スマートフォンやパソコンを使う画面上でのやり取りが日常に深く浸透しつつある今、人々が直接会話を交わす機会が少なくなったようにも思える。まっすぐ人の目を見て話す事の貴重さを私たちは忘れつつあるのでは……。家族や友人と交わす会話の大切さとすばらしさを再発見、痛感させてくれるのが、特集上映「オスロ、3つの愛の風景」だ。ノルウェー映画『SEX』(2024年)、『DREAMS』(2024年)『LOVE』(2024年)の長編3部作が一挙公開される。
ノルウェーの首都オスロを舞台に、そこに住む人々の生活に細やかな目を向けたオリジナル脚本、そこからにじみ出る人間性が心を潤してくれる。作家でもあり脚本から手掛けた監督、ダーグ・ヨハン・ハウゲルード(以下、監督)に話をきいた。
◆◆◆
『SEX』――同性愛者でないのに「男性と関係を持った」と妻と同僚に告白した男
――最初から合計で6時間近くに及ぶ長大な3部作とする構想があったのだろうか?
監督 最初は1本目の『SEX』を1時間ほどで作る小企画だった。2人の俳優が芝居の稽古をしている感じで、資金が集まれば長編にしたいと考えていた。そんなとき、前作『BEWARE OF CHILDREN』を大変気に入ってくれていたノルウェー映画協会が、前作のような長編がいいと言ってくれ、現在の形に落ち着いたんだ。

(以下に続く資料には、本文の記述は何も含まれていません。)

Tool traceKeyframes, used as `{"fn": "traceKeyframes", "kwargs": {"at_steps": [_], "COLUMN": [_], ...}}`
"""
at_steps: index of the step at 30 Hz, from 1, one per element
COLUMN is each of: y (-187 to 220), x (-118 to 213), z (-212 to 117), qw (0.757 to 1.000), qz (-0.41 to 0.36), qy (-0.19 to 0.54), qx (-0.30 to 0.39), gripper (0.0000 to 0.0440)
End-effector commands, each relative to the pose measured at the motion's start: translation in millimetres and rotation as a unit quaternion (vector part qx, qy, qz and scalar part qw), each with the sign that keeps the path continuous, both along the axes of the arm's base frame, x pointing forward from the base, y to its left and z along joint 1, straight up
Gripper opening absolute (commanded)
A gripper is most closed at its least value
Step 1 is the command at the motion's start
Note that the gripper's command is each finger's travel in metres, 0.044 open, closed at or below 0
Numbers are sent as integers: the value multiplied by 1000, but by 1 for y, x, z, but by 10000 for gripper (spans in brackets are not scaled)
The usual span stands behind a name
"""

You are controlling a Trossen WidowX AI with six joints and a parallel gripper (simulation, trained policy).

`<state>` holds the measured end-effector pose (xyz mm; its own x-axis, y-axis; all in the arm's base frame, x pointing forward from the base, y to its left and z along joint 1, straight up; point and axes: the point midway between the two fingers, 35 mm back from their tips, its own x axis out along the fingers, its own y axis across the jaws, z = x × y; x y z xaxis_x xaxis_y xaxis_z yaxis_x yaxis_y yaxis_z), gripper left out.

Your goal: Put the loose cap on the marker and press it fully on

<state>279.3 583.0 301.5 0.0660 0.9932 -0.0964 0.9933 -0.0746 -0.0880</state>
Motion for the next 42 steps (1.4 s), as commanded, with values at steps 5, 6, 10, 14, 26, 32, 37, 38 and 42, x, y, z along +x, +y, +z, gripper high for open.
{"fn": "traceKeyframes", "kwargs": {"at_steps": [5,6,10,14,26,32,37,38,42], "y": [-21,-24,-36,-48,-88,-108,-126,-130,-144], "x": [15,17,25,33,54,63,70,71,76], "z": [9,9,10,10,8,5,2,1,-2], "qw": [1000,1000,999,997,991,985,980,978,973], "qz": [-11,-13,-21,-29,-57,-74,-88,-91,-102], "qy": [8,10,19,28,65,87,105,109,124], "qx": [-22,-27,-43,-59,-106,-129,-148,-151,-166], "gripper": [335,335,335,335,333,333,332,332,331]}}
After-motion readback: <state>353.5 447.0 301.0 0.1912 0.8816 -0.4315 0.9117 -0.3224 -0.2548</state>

もともと顔なじみの俳優を起用した映画が作りたかったんだ。全員を1本だけで起用するのが無理だったので、本数を増やせば好きな俳優たちと仕事ができると思った(笑)。彼らが演じることを想定して、脚本を書いたんだ。
昨年度ベルリン映画祭でエキュメカル賞を受賞した『SEX』は、煙突清掃員の男が、同性愛者でないのに男性と関係をもったことを同僚と妻に打ち明けるところから始まる。一方その同僚も、夢でデヴィッド・ボウイと出会い、女性として見つめられたと告白する。結婚とは? 男らしさとは? 家族とは? 話し合うほど2人の思いは揺らいでいく。正直に自分の気持ちを打ち明けあう会話が熱い。といって会話に理屈っぽさはなく、中学生の息子とクラスメートの女子のホンワカした関係など、多くの笑いが織り込まれている。
――2人の男の仕事である煙突掃除は、昔ながらの古めかしい職業に聞こえるが。
監督 オスロには古い建物が多いので、煙突掃除員が必要とされている。職場を背景にしようと思い、どんな職業がいいか検討し様々な職業の人に会って話をきいた。そのなかで煙突掃除員が特にハッピーな人たちだったんだ。